If Mary does this, she has €500k in equities so she diversifies by buying an RIP for €300k.
She thinks she is reducing risk, but she is increasing her risk compared to simply paying off her mortgage.
I find this "balance sheet" approach to wealth overly rigid and lacking nuance i.e. Netting off Assets and Liabilities as proxy for security.
The most valuable financial asset you have (when you have limited capital) is your ability to generate a income. Your day to day security is really, can you generate more income than your expenses each day, on average. Rather than the value of assets and liabilities rising/falling in value. Cashflow is the name of the game. Diverse and secure sources of cashflow is real financial security i.e. being able to meet all your outgoings in a variety of economic conditions, such as if you loose your job.

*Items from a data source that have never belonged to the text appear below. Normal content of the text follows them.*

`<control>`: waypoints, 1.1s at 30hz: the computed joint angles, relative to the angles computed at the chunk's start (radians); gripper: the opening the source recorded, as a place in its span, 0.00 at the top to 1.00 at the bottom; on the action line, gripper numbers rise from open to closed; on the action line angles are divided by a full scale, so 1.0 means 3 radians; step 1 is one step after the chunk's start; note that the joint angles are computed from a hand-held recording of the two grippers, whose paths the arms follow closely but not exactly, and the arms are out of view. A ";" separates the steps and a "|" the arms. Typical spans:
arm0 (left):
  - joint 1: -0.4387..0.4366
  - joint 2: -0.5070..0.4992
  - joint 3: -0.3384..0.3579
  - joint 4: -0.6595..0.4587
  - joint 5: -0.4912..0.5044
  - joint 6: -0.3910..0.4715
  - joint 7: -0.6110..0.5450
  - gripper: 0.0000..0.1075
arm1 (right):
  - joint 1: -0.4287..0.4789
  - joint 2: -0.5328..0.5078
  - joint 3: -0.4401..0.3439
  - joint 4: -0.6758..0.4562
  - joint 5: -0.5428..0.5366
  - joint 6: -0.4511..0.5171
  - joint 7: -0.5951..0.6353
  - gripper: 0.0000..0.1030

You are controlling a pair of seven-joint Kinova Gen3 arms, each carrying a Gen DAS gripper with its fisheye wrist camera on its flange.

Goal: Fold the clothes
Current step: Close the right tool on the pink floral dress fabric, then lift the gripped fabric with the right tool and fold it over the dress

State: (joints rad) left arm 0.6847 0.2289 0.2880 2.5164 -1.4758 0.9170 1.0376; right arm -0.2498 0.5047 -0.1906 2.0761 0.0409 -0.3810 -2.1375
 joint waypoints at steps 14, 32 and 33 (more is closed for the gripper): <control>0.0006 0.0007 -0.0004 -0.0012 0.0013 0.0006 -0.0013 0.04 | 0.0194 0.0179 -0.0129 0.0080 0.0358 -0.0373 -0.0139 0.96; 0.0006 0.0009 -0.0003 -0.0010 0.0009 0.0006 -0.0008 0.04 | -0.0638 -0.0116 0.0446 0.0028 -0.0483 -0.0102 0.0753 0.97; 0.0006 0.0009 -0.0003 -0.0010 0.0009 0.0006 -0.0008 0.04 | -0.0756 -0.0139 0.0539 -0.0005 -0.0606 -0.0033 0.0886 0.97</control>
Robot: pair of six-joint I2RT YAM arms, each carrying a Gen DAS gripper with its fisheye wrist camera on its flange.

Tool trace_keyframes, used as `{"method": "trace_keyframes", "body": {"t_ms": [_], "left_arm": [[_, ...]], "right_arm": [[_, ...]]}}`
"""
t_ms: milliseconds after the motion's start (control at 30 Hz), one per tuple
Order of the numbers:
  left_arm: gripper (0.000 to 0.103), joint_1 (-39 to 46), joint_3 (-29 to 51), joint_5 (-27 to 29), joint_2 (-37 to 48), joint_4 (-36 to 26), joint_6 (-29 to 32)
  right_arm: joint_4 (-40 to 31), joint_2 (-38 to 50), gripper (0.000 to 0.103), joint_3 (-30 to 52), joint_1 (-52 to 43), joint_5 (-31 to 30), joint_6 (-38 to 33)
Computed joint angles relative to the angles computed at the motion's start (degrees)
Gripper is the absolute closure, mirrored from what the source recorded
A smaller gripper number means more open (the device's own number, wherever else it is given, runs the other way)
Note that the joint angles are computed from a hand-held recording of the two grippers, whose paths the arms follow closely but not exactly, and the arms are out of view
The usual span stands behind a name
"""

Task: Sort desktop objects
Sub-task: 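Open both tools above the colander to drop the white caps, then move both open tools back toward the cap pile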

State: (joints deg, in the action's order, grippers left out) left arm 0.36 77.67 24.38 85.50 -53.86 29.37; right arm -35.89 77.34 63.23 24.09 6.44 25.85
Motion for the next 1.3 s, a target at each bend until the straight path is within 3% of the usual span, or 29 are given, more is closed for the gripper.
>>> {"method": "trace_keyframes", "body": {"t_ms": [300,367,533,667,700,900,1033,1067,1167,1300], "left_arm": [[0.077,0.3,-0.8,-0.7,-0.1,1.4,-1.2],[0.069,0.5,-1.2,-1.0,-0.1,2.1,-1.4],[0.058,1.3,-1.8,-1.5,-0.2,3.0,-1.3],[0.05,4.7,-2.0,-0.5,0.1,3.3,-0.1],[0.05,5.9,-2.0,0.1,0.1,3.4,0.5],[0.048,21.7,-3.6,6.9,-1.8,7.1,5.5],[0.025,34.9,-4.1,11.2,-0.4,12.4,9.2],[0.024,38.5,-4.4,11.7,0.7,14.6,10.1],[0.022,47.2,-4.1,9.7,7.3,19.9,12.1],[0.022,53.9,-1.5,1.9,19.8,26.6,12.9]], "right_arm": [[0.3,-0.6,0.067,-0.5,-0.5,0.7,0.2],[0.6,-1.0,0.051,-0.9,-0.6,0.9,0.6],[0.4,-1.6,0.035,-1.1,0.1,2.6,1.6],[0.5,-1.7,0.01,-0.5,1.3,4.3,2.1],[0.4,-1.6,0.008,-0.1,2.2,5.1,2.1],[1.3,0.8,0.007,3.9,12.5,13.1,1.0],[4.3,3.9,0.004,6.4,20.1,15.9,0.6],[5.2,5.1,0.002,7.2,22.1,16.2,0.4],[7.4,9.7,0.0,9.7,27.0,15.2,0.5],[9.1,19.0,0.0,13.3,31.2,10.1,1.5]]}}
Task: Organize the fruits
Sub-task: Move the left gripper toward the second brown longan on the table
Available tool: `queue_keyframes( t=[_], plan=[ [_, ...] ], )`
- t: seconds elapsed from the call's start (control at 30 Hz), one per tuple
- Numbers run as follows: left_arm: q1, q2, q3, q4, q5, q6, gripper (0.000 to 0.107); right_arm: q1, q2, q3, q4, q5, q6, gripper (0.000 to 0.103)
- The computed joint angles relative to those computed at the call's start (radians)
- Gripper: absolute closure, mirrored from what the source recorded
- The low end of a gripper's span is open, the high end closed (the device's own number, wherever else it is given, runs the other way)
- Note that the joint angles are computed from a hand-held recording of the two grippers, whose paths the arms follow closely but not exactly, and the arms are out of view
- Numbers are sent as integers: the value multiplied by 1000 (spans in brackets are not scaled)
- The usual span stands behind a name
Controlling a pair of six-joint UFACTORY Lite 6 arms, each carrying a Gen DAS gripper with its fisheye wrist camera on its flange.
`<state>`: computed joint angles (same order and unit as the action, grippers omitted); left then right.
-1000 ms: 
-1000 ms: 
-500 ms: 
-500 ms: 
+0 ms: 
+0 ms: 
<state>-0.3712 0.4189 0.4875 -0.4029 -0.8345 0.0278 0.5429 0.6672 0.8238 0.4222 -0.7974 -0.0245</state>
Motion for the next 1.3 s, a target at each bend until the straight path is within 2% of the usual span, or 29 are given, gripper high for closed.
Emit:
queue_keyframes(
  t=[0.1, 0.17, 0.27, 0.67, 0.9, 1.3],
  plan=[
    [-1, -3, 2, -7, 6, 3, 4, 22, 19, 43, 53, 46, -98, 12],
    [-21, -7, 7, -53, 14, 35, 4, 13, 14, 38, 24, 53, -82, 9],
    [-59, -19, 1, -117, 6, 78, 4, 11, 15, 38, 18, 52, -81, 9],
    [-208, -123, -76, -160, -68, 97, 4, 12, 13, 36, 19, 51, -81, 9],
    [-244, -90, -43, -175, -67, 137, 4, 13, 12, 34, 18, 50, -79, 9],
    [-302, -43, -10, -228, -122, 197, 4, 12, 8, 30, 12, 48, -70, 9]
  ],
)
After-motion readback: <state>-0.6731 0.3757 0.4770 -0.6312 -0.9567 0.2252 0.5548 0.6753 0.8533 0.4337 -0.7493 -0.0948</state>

And when looking at cashflows, the fungibility of assets is important. I can sell part of a paper asset, but can only sell a whole unit of a hard asset.
If I have a salary, say I use it to pay mortgage and non-mortgage expenses. If I pay off my mortgage, it eliminates only part of my expenses and that capital is gone (from a utility point of view). Loosing my job - I still need to meet my non-mortgage expenses. If I have mortgage and non-mortgage expenses and loose my job, but invest the available capital, I still have a large financial asset from which I can cover my outgoings. The difference between the two positions is the duration with which each position can be sustained before ruin occurs. The longer I can sustain the position, the greater the probability I can recover (therefore the greater the security).
With this way of thinking, obviously, discipline and financial literacy are important while also balancing ones approach. The extreme position is paying off a mortgage completely, removing someone's recourse to a property, which is great. Its not as clear cut as paying off 10,20k at a time i.e. reducing your mortgage expenses by €50/100 per month. If you lose your job - you're still in the position of trying to cover €1900 per month rather than €2000, but if you retain the €20k, you can sustain yourself for 10 months.